Czy życie bez ślubu stanowi dobrą podstawę małżeństwa?
Czy życie bez ślubu stanowi dobrą podstawę małżeństwa?
PARY mieszkające ze sobą bez ślubu „to powszechne zjawisko we wszystkich uprzemysłowionych społeczeństwach świata” — czytamy w czasopiśmie Journal of Marriage and Family. „Mniej więcej połowa z nich uważa, że w ten sposób partnerzy sprawdzą, czy do siebie pasują”. Można by zatem pomyśleć, że taki układ „powinien wyeliminować ryzyko pobrania się z nieodpowiednią osobą i sprzyjać trwałości zawartego później małżeństwa”.
„Tymczasem dowody wskazują na coś zupełnie przeciwnego” — donosi wspomniane czasopismo. „Małżonkowie, którzy wcześniej żyli ze sobą bez ślubu, czerpią mniej zadowolenia ze swego związku, rzadziej poświęcają czas na wspólne zajęcia, są bardziej kłótliwi i mniej skłonni do wzajemnej pomocy, gorzej radzą sobie z rozwiązywaniem problemów [i] częściej skarżą się na kłopoty małżeńskie (...) Poza tym w porównaniu z parami, które nie mieszkały ze sobą przed ślubem, takie małżeństwa częściej się rozpadają”.

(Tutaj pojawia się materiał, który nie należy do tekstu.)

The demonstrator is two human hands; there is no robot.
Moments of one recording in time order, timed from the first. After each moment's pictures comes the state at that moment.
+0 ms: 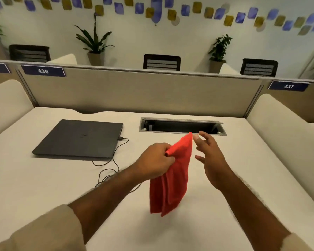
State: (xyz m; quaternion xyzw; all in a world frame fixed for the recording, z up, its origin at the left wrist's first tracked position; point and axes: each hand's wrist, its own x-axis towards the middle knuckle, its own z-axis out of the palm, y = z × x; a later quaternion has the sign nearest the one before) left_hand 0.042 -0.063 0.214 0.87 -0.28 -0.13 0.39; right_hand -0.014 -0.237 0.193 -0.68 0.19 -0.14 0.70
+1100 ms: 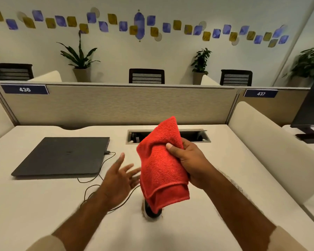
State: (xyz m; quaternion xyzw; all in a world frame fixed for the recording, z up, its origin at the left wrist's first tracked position) left_hand 0.073 -0.024 0.139 0.44 0.03 -0.39 0.81; right_hand -0.023 -0.224 0.239 -0.62 0.08 -0.06 0.78
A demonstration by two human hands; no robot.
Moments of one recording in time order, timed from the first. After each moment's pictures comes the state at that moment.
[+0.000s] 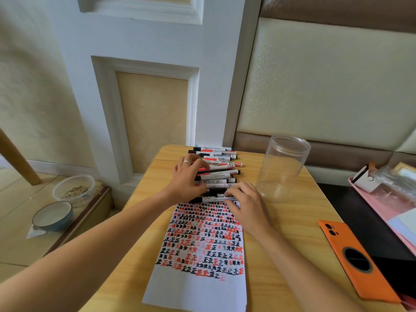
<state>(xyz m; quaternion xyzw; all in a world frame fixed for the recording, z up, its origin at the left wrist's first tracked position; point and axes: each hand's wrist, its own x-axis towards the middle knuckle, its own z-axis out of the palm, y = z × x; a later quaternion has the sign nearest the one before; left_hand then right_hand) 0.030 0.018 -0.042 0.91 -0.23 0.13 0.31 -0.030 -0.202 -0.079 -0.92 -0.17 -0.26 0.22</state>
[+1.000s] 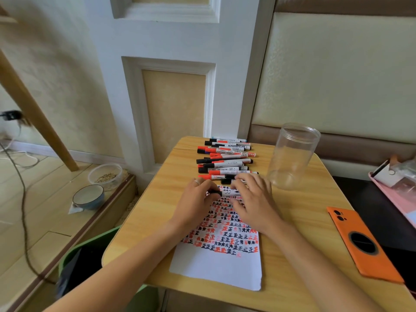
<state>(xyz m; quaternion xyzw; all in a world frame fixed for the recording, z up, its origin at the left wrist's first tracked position) -0.090 0.010 -0.069 0.90 -0.18 0.20 0.35 -0.083 -0.194 -0.066 -0.92 -0.25 -0.27 0.12</state>
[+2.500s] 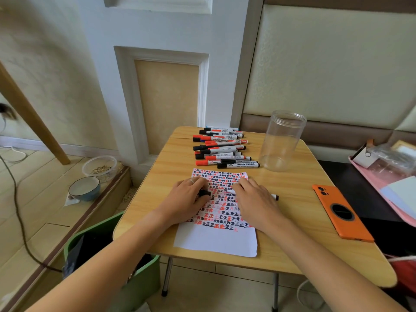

Jak wynika z tych badań, postępowanie, które z ludzkiego punktu widzenia wydaje się rozsądne, w rzeczywistości może być bardzo niemądre. W Księdze Jeremiasza 10:23 słusznie zauważono: „Do ziemskiego człowieka (...) nie należy nawet kierowanie swym krokiem”. O ileż lepiej jest zajrzeć do Słowa Bożego, Biblii, które udziela wielu dobrych rad dotyczących małżeństwa! (2 Tymoteusza 3:16) Oto jedna z takich wartościowych zasad: „Mężczyzna opuści ojca i matkę i przylgnie do swej żony, i staną się jednym ciałem” (Rodzaju 2:24; Mateusza 19:5).
Kto stosuje się do tej Bożej wytycznej, zamiast polegać na błędnych i często sprzecznych poglądach człowieka, ma znacznie większe szanse na trwałe i naprawdę szczęśliwe małżeństwo (Przysłów 3:5, 6).